- Task statement
All of the data that follows should be given again exactly, without its images.
================================
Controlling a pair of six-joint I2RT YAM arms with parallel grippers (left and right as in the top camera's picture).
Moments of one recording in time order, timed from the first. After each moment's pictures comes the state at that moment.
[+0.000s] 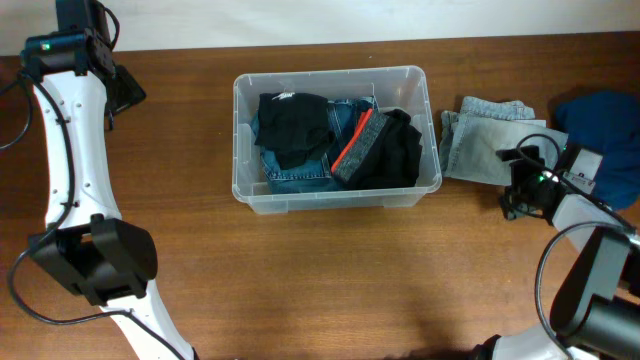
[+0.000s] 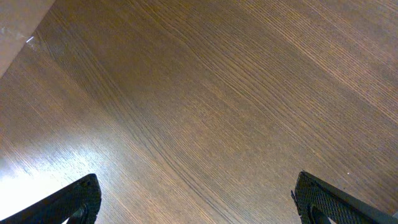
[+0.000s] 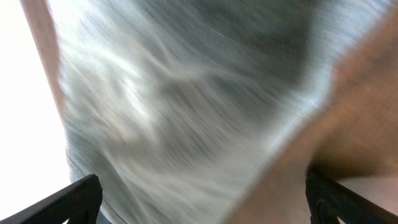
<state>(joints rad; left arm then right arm) 0.16 2.12 2.30 -1.40 -0.39 -0.46 -0.46 1.75 0.87 -0.08 -0.43 1.07</state>
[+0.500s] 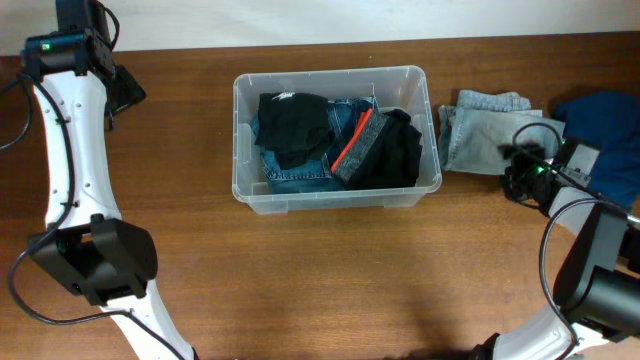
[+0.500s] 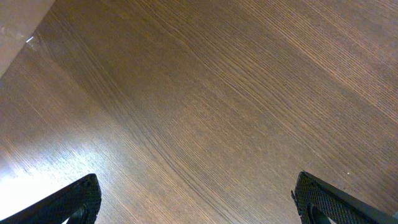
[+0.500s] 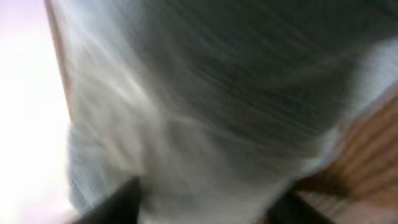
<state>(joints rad) 0.16 2.12 2.30 -1.40 -0.39 -0.46 -0.46 1.87 0.90 0.07 -0.44 1.03</state>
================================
- Task answer
Controlling a pair of six-joint I2RT YAM arms with parallel grippers (left and right as in the top camera's picture).
Moments of one recording in time order, timed from the first. After each moment's pictures comes the state at that moment.
[+0.000s] 
[+0.000s] 
[+0.000s] 
<state>(joints rad; left arm then right arm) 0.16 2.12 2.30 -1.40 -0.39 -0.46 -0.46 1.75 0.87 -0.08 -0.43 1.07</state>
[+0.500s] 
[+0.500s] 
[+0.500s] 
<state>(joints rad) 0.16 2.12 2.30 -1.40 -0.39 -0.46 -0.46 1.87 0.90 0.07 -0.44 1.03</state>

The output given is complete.